2.3. Adaptation to changes
Strong leadership should be adaptive to manage changes effectively, shape, and sustain an inclusive organizational culture (Douglas & Wykowski, 2010). Change is inevitable and organizations have to be prepared to face change. Through adaptive leadership, change within the employees faces little or no resistance. This is simply because leaders who effectively embed changes in the organization culture without experiencing many difficulties assist employees to respond quickly to the changing environments (Bertels, 2010).
2.4. Organizational procedures and policies
Effective leadership operates under the guidance of organizational policies and procedures. At CGHG, a comprehensive ethics framework and a privacy policy guide the operations of the organizations (Bertels, 2010).

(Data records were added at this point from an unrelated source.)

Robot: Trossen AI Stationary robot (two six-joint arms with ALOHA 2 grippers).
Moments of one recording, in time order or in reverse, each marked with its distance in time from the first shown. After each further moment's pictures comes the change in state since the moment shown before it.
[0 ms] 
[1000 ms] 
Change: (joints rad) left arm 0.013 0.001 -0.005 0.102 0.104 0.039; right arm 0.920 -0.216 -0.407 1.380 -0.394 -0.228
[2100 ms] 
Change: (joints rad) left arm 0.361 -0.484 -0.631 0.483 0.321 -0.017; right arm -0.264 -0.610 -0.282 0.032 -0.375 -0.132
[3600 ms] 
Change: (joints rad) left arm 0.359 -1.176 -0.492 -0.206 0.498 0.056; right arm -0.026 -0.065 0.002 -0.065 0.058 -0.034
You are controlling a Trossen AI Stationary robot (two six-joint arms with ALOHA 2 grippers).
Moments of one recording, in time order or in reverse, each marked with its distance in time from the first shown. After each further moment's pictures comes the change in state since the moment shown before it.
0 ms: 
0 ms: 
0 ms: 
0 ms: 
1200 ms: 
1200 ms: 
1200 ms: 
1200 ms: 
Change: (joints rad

Employees are trained on ethics while a privacy officer ensures that the institution strictly adheres to privacy.
2.5. Ability to manage challenges
Leaders must sufficiently manage challenges. At CGHG, communication between mobile staff and the office is observed through daily phone calls and weekly meetings, monthly meetings and teleconferences. Further, the challenge of honestly observing values Cleric serves as role model to her employees to keep them on track and avoid falling into traps by external legal counsel, customers or regulatory bodies. CGHG is also handles employees turnover (Mackey, 2007) challenge with only about 2% compared to 10% in the sector.
Bertels, S. (2010). Embedding sustainability in Organizational culture: How to guide for Executives. Ontario: Network for business sustainability.
Douglas, N., & Wykowski, T. (2010). From Belief to Knowledge: Achieving and Sustaining an Adaptive Culture in Organizations. United States: CRC Press.
Mackey, A. (2007). The Effect of CEOs on Firm Performance. Strategic management Journal.